When Shiota suspends mementos in tessellating string, the viewer is led to think about both containment and protection. The Key in the Hand, presented at the 2015 Venice Biennale in the Japan Pavilion, carried this sentiment. In The Key in the Hand, plumes of red yarn were dotted with keys. These inverted waves floated above a series of boats like hands. While line and materiality are obvious keynotes in her work, colour is critical. It's not difficult to imagine that Shiota's continued use of red is emblematic of a journey, the movement of blood through our veins or the 'fated path' red string represents in Japanese, Chinese and Korean cultures. Red couples positivity and pathos. For example, in a red yarn installation Dialogue From DNA (2004) we are attune to both loss and the inevitability of change.

Shiota exclusively selects red, black or white yarn for the pregnant and hollowed spaces she creates. The metaphor is not didactic, her audience is invited to associate meaning or feeling with colour. Black has historically accompanied works exploring illness and death, such as Conscious Sleep (2016), for the 20th Biennale of Sydney, whereas snow-like threads swathe boats with a hopeful energy in Where are we going? (2017) and Memory of the Ocean (2017), both displayed at Le Bon Marché Rive Gauche, Paris.
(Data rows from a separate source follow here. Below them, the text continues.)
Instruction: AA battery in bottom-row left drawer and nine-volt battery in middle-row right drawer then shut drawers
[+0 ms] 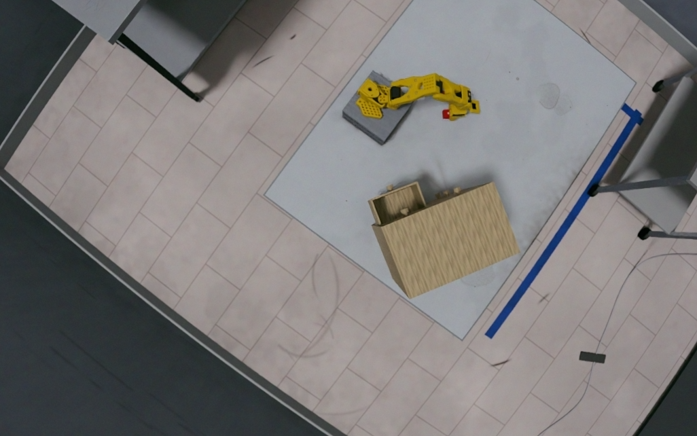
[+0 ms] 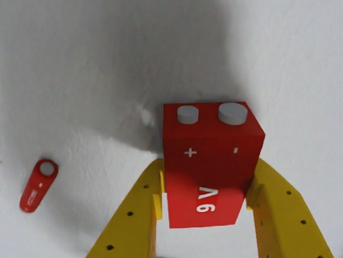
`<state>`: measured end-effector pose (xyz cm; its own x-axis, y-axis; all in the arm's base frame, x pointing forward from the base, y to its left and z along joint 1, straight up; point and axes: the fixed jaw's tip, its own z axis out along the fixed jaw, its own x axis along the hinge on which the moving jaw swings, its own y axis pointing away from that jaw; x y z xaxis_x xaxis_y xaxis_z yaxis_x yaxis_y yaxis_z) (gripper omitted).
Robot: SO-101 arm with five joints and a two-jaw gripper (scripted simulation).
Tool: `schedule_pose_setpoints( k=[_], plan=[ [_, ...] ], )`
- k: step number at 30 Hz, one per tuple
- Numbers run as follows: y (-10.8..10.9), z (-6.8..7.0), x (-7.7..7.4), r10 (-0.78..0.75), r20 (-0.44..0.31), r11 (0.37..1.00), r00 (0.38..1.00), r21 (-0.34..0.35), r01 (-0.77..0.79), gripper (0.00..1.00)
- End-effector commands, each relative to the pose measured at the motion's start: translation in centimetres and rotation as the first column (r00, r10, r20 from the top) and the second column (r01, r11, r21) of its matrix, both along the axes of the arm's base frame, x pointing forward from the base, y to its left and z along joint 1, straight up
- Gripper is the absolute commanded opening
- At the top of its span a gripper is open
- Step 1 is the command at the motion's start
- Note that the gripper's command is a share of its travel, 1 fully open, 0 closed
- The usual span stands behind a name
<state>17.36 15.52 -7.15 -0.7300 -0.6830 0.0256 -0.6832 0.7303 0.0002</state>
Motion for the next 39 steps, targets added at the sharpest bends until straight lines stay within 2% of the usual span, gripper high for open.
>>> schedule_pose_setpoints(
  k=[1,18,26,39],
  plan=[
    [0.3,1.4,0.4,0.011,0.017,1.0,1.0,0.016,-0.012,0.0],
    [0.2,4.9,0.2,0.011,0.017,1.0,1.0,0.016,-0.012,0.0],
    [0.2,4.9,0.2,0.011,0.017,1.0,1.0,0.016,-0.012,0.0],
    [-5.4,5.1,-0.5,-0.246,0.018,0.969,0.969,0.016,0.245,0.0]
  ],
)
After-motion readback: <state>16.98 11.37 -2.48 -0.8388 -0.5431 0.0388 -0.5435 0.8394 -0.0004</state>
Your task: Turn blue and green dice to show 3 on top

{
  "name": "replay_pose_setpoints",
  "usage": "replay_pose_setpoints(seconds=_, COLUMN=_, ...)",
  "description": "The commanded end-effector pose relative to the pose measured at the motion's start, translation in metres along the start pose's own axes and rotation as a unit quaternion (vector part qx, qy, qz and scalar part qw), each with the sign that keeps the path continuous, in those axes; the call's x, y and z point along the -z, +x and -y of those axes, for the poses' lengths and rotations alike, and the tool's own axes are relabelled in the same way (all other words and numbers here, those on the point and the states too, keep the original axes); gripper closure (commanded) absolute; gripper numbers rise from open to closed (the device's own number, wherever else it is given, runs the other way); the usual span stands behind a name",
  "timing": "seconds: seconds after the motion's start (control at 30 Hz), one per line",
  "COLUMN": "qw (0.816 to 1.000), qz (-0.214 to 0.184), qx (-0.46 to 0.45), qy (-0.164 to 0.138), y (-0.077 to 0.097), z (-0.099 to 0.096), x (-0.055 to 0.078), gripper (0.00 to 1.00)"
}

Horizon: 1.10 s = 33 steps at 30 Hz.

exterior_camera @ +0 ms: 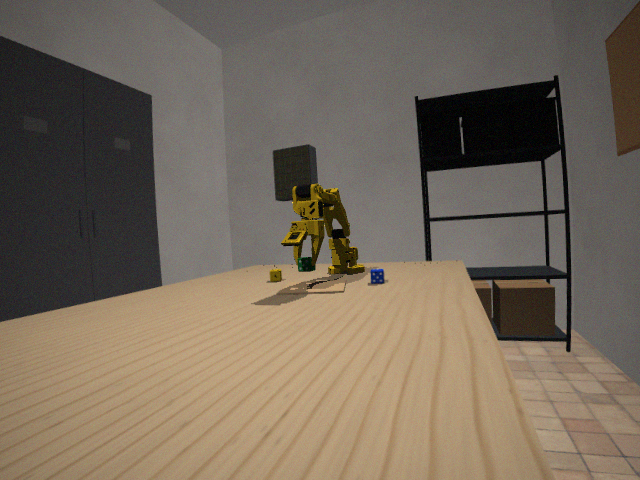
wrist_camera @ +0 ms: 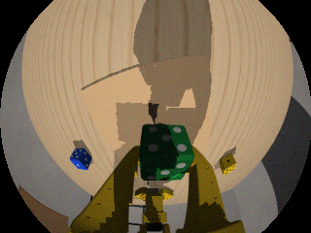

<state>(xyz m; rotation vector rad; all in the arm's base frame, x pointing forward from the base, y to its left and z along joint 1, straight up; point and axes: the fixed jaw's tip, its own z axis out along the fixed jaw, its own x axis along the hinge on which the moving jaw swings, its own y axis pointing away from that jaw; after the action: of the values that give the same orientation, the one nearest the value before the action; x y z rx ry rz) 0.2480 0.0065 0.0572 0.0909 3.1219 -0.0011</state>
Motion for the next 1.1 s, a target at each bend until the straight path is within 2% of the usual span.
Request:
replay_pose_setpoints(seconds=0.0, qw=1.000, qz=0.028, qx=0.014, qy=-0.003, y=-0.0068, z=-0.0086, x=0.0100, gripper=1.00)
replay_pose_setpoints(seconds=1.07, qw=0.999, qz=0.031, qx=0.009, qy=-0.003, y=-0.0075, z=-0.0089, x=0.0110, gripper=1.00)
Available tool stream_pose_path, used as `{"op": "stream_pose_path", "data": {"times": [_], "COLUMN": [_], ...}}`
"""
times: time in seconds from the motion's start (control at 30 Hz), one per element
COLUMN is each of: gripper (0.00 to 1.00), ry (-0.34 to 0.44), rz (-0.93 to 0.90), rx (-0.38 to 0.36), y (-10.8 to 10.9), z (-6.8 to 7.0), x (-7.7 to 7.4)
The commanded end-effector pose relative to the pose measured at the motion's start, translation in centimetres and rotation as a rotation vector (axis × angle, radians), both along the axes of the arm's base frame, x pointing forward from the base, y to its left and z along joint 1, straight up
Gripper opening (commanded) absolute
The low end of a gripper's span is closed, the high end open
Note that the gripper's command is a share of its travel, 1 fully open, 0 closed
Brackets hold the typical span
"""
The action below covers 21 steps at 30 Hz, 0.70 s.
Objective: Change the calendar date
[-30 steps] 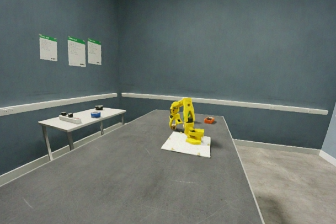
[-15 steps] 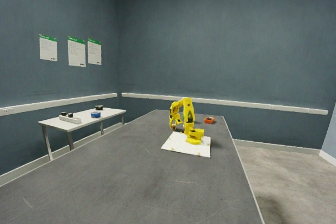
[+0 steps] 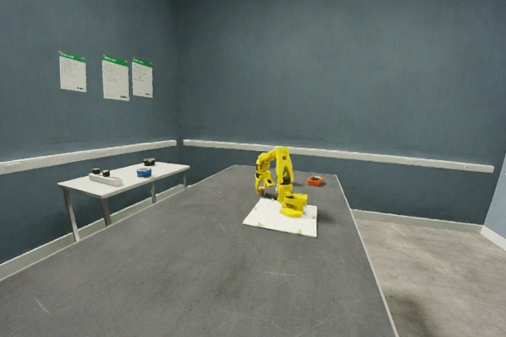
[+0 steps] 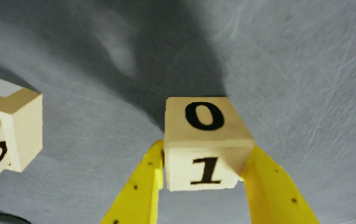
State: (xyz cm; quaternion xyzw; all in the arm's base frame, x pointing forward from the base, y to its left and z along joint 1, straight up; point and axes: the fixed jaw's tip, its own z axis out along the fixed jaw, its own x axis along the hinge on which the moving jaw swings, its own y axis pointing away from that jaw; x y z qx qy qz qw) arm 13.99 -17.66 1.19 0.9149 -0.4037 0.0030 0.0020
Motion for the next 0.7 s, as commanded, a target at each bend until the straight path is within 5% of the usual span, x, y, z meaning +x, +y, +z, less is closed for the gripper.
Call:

Prior to working almost exclusively with red, Shiota's use of black yarn and symbolic objects pointed to the inexplicability of the universe and pain. Works such as Memory of Skin (2000) saw inordinately long dresses hung high and constantly dripping with water. These dresses were a metaphor for cyclical thoughts. Installations that incorporated empty beds, such as During Sleep (2000), heralded a similar feeling. In these symbolic objects, thoughtfully framed by colour, the viewer finds cues to birth, sickness and death.

Shiota's life experiences—of leaving her country and facing illness as a young woman—are woven into her practice, which, in its grace, welcomes others to co-exist.